## [WHAT TO PRODUCE]
Repeat the entries below exactly. Drop the pictures.

THE RECORDS Block Start

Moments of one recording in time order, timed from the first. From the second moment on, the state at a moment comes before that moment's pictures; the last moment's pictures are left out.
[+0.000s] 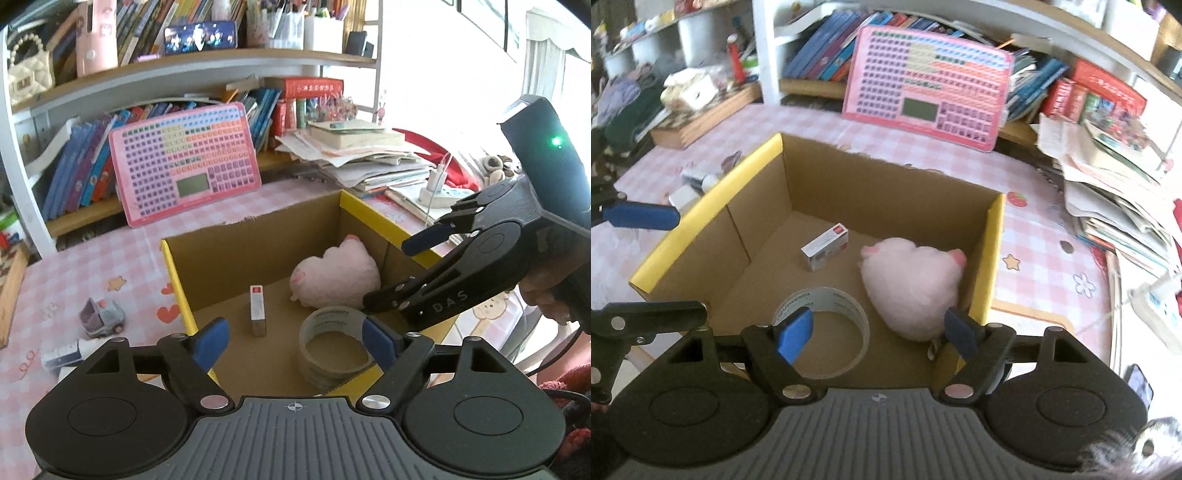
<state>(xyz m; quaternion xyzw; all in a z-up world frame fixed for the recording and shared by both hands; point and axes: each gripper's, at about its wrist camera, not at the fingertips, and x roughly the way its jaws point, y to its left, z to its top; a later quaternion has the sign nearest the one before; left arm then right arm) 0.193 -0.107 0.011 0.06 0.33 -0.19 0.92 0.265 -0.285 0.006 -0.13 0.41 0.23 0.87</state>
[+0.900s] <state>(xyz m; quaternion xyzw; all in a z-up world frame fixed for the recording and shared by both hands) 0.098 -0.055 0.015 0.06 0.29 -0.23 0.92 0.111 -0.272 0.025 -0.04 0.31 0.06 0.95</state>
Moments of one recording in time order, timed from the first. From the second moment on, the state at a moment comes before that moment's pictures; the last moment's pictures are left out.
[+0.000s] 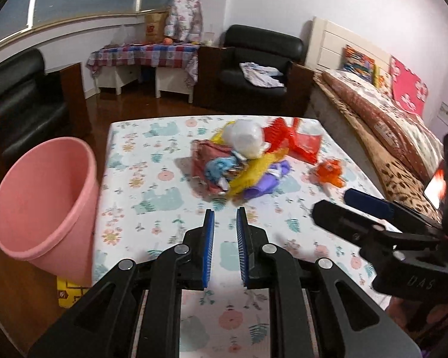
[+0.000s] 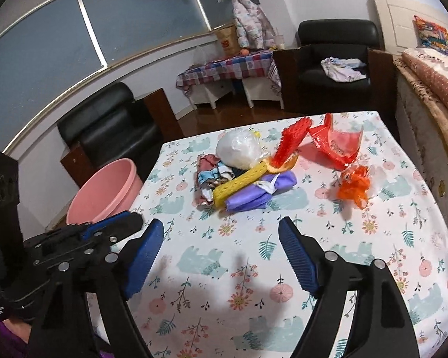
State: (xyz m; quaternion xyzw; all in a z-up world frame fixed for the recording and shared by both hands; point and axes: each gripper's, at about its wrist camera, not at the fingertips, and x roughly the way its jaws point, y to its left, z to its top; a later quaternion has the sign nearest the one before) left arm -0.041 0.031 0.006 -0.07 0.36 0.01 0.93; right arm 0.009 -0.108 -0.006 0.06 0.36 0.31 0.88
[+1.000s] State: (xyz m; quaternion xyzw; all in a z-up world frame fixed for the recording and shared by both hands) left arm 0.071 0.007 -0.018 0.00 0.42 -0.06 0.91; right arm 0.096 -0.204 -0.040 0.12 0.39 0.19 0.89
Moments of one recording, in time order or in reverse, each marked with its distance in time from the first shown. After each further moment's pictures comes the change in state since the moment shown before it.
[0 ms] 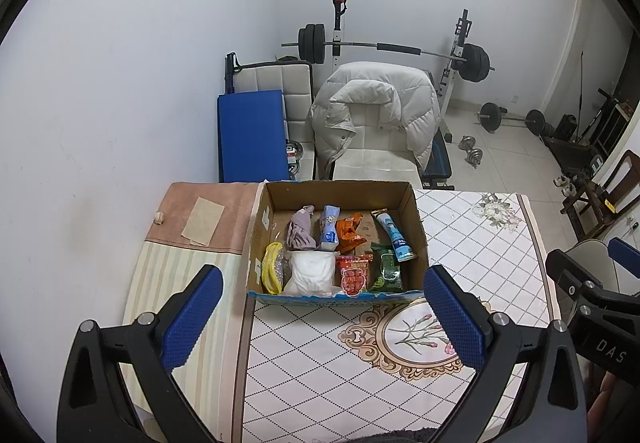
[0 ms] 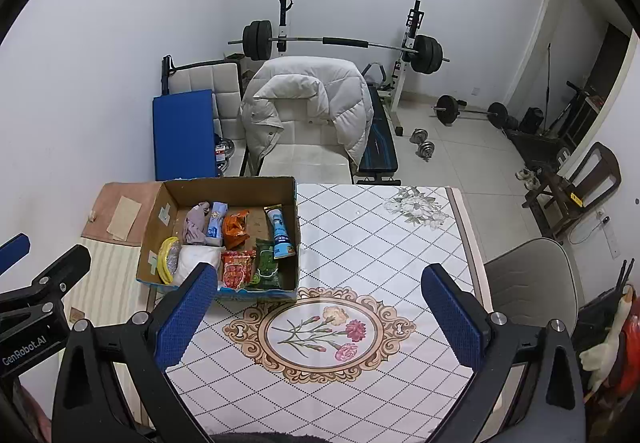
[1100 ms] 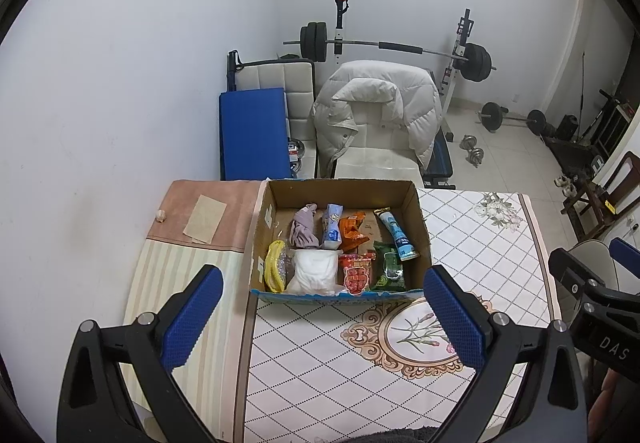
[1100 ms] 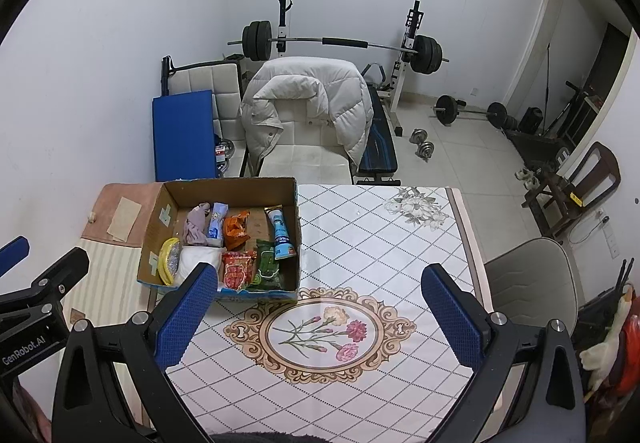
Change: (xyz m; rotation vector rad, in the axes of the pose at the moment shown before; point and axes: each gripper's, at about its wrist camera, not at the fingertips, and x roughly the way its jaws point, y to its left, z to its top) left arm 0.001 0.008 -0.006 -0.006 0.002 0.000; right arm -0.005 -0.005 0.004 0.006 0.001 -0.002
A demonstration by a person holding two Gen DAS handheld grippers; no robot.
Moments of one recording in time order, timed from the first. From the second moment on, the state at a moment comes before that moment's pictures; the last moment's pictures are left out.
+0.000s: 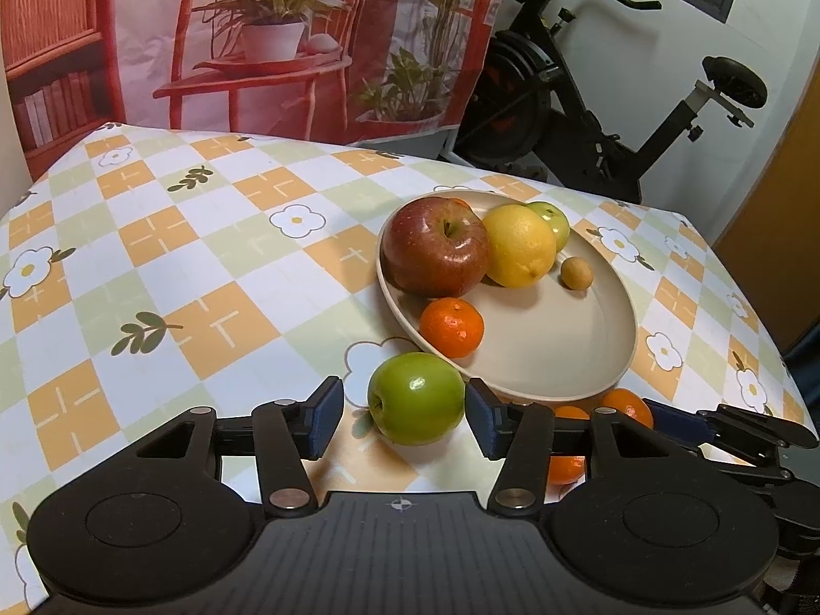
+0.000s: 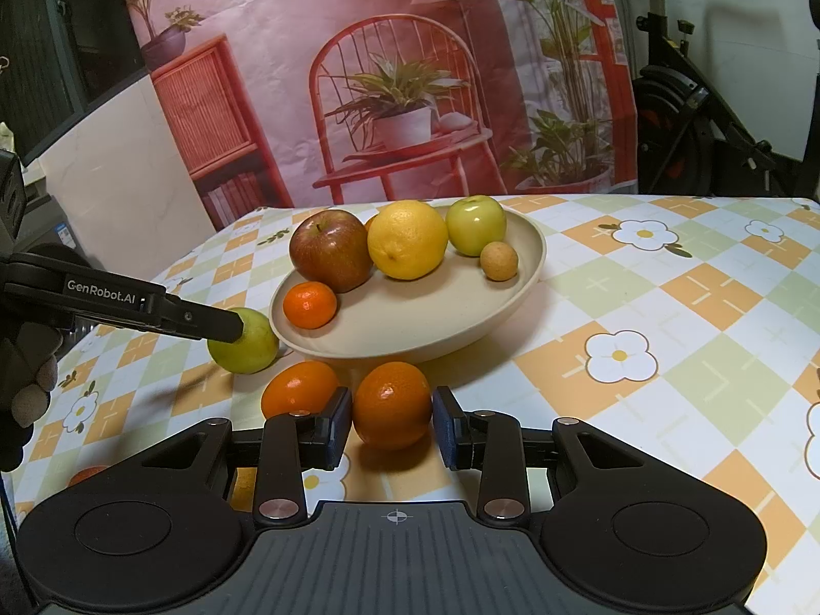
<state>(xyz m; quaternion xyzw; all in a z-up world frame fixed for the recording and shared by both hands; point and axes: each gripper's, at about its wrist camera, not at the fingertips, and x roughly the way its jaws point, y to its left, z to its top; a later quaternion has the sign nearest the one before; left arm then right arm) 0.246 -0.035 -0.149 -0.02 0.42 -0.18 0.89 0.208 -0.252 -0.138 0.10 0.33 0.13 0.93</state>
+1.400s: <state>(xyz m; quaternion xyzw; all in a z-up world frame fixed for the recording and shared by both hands) 0.253 -0.044 -0.169 0.00 0.43 -0.19 0.88 0.209 -0.253 -0.140 0.10 0.33 0.13 0.93</state>
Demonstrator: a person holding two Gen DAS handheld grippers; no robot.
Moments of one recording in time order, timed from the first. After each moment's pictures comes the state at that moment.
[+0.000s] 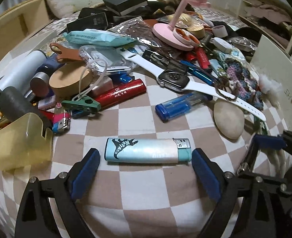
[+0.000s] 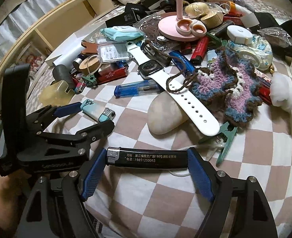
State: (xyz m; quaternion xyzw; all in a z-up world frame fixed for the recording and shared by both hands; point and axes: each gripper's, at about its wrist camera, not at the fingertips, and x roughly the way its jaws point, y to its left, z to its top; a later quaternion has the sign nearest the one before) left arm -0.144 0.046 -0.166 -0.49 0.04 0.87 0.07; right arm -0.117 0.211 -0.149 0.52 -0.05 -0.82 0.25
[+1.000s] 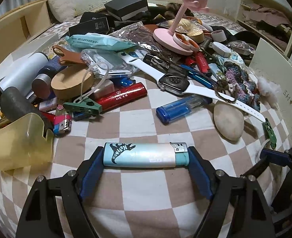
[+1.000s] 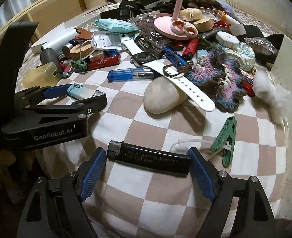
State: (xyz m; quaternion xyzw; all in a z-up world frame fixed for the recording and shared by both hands) left arm -0.138 0.043 -0.165 -0.47 0.03 0.88 0.07; right arm -0.087 0.194 -0.155 0.50 0.02 -0.85 0.16
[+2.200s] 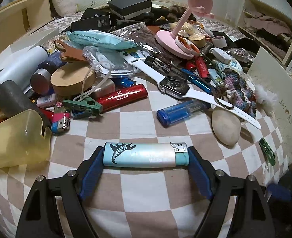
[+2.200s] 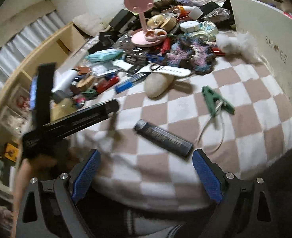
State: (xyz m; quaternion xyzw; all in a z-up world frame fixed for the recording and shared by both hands) left arm -0.137 0.035 -0.164 -0.47 0.00 0.88 0.08; right arm -0.036 0.217 -0.144 0.46 -0.17 -0.86 0.12
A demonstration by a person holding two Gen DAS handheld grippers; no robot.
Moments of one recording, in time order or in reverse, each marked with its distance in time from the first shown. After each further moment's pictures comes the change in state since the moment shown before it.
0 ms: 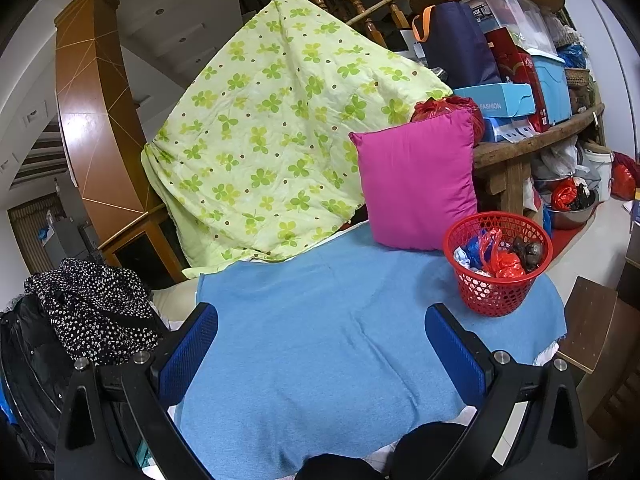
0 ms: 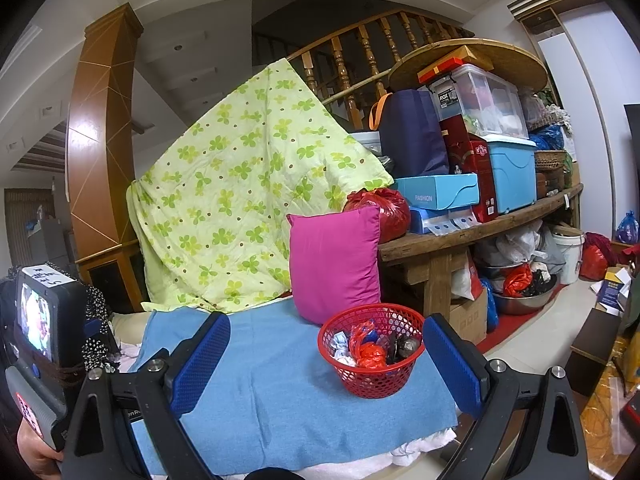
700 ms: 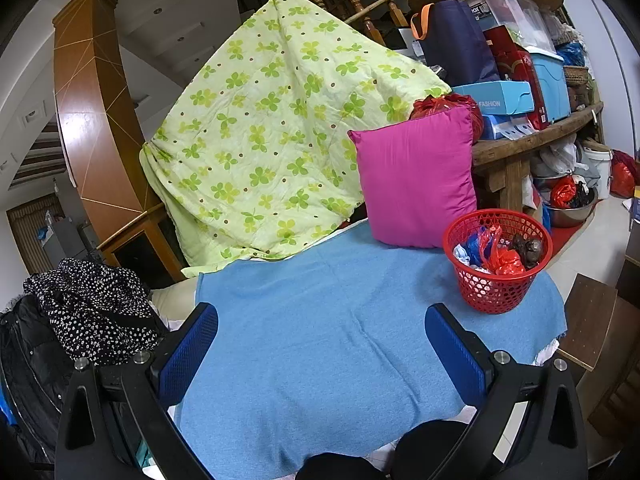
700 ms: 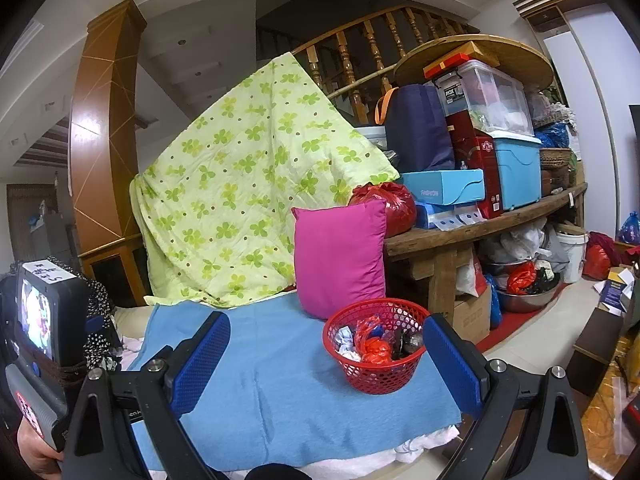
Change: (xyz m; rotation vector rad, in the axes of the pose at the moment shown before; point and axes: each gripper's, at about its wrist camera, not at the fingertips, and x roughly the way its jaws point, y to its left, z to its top) left arm 0.002 0.003 -0.001 0.001 0.004 -0.005; right arm 0.006 0.010 -0.005 -0.012 0.020 0.014
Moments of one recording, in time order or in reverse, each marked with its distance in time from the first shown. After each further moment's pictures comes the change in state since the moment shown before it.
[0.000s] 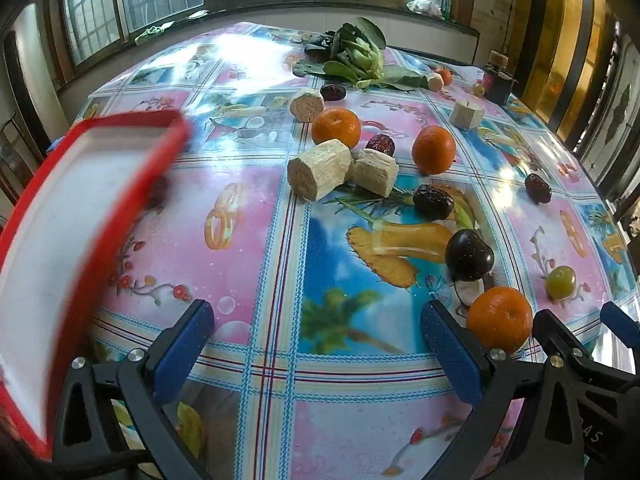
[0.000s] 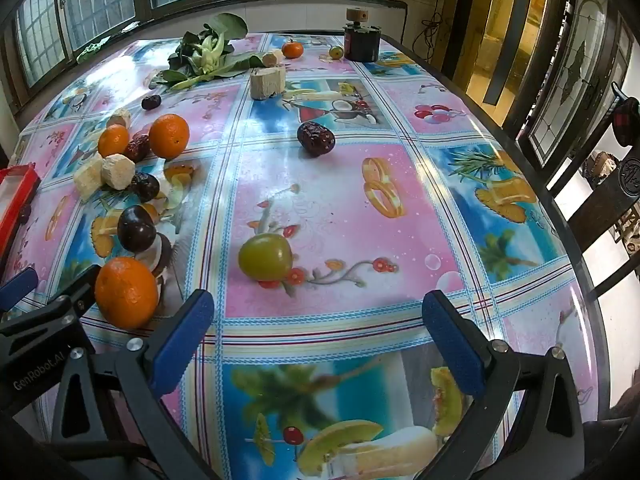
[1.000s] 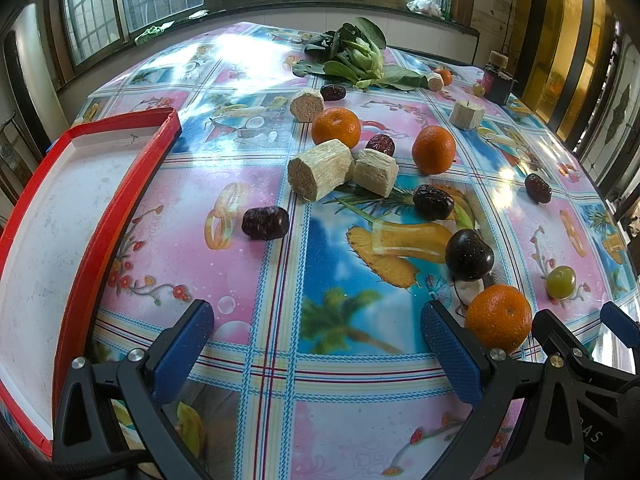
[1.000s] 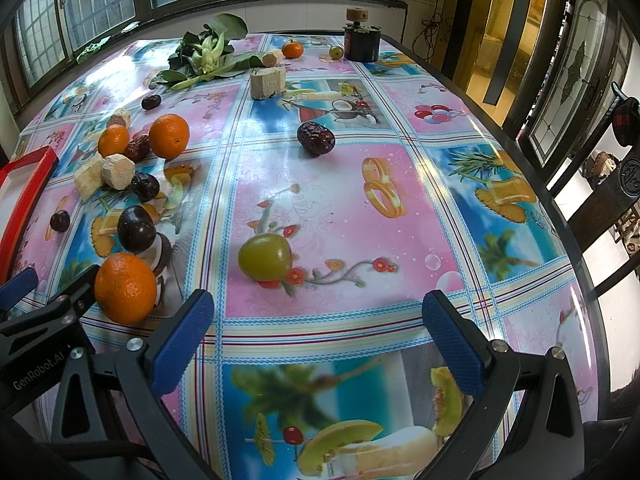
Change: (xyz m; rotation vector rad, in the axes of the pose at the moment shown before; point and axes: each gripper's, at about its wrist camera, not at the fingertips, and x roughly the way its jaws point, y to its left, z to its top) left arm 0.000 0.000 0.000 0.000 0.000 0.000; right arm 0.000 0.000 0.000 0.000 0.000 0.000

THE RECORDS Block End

## [ANSWER SPACE]
Moments of one recording in time order, timed from the first. From the second moment on, the state at a moment comes before that moment's pictures; the last moment's pictures are left out.
[+0.000s] 
<state>(xyz m; quaternion xyzw; all in a z-up world frame fixed for the recording and shared by both hands; point and axes: each gripper's, at about its wrist camera, not at the fingertips, and x roughly the way its jaws point, y to its left, z to its top; a later quaternion has the sign nearest the one before; left arm then right arm) 0.193 -0.107 0.011 0.06 0.33 -0.19 0.92 0.265 -0.285 0.006 -0.13 0.41 0.23 0.87</state>
[+0.900s] <state>(xyz m; quaternion xyzw; all in a z-up world frame fixed for the recording and shared by both hands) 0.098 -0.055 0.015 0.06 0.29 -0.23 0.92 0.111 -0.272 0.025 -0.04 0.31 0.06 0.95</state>
Moments of one recording in time order, timed from the first. From the second moment on, the state at a moment comes before that moment's pictures; the last moment's pictures are left out.
[+0.000s] 
[+0.000s] 
State: (xyz m; quaternion xyzw; all in a z-up world frame fixed for the recording and shared by both hands; point and axes: each gripper's, at about its wrist camera, not at the fingertips, and x roughly the way its jaws point, y to its left, z to its top; a later quaternion has the sign nearest the one before) left arm -0.041 0.031 0.006 -0.07 0.36 0.01 0.93; right arm 0.009 -0.108 -0.006 0.06 0.36 0.31 0.88
[+1.000s] State: (xyz m; quaternion xyzw; all in a z-up world frame fixed for the recording and shared by both hands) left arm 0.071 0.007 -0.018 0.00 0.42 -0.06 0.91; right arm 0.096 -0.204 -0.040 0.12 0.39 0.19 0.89
Moments of one recording, in time order or in reverse, each marked with its distance in time from the first shown. After each further moment's pictures comes the change in state since the moment shown before it.
[0 ms] 
[0 ms] 
[1100 ms] 
[1100 ms] 
Change: (xyz m; rotation vector rad, in the axes of the pose at the moment shown before; point and axes: each gripper's, at about its wrist camera, not at the fingertips, and x roughly the way its jaws point, y to its left, z to its top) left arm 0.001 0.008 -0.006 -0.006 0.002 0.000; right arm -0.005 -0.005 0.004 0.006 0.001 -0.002
A demonstration by a person holding two Gen DAS handheld grippers; no robot.
Moments of one recording in time order, timed from the first. From the second moment on, the state at a moment comes before that moment's pictures; the last moment's pictures are left out.
+0.000s: 
+0.000s: 
<state>(xyz m; quaternion xyzw; all in a z-up world frame fixed for the recording and shared by both hands; point and axes: each gripper's, at about its wrist camera, not at the fingertips, and x roughly the way its jaws point, y to its left, z to its top; a later quaternion has the sign nearest the one before; left arm then right arm) 0.246 -0.035 -0.149 -0.02 0.42 -0.18 0.89 0.208 -0.252 -0.138 0.10 0.33 0.13 0.93</state>
+1.400s: <state>(xyz m; quaternion xyzw; all in a z-up world frame fixed for the recording and shared by both hands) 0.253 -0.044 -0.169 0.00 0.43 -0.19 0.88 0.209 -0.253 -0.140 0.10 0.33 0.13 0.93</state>
Demonstrator: a person holding two Gen DAS handheld grippers; no robot.
Moments of one recording in time order, timed from the first. After each moment's pictures comes the state at that moment.
[+0.000s] 
[+0.000s] 
State: (xyz m; quaternion xyzw; all in a z-up world frame fixed for the recording and shared by both hands; point and axes: each gripper's, at about its wrist camera, not at the fingertips, and x roughly the way its jaws point, y to its left, z to its top; a later quaternion has the sign nearest the one before) left arm -0.144 0.046 -0.166 -0.49 0.04 0.87 0.07; right arm -0.117 0.211 -0.149 0.52 -0.05 -0.82 0.25
[+1.000s] 
[+1.000s] 
State: (xyz m; quaternion xyzw; all in a z-up world frame fixed for the recording and shared by both hands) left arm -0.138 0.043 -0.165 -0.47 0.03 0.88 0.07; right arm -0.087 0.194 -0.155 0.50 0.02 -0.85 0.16
[+2.200s] 
[+2.200s] 
State: (xyz m; quaternion xyzw; all in a z-up world frame fixed for the recording and shared by both hands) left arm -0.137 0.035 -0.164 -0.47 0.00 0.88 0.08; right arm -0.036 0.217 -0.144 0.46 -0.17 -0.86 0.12
A demonstration by a person holding two Gen DAS handheld grippers; no robot.
Moments of one recording, in time order or in reverse, each marked with its distance in time from the first shown. After each further moment's pictures comes the change in state since the moment shown before it.
0 ms: 
0 ms: 
700 ms: 
700 ms: 
Change: (xyz m; rotation vector rad, in the axes of the pose at the moment shown before; point and axes: each gripper's, at about its wrist camera, not at the fingertips, and x roughly the way its jaws point, y to its left, z to its top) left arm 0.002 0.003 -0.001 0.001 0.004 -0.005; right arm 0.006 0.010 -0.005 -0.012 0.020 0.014
Moments of one recording, in time order or in reverse, each marked with its distance in time from the first shown. After each further moment's pictures comes the change in state since the moment shown before it.
[0.000s] 
[0.000s] 
[1.000s] 
[1.000s] 
Change: (xyz m; rotation vector rad, in the axes of the pose at the moment shown before; point and axes: each gripper's, at about its wrist camera, not at the fingertips, and x roughly the way its jaws point, y to its left, z to its top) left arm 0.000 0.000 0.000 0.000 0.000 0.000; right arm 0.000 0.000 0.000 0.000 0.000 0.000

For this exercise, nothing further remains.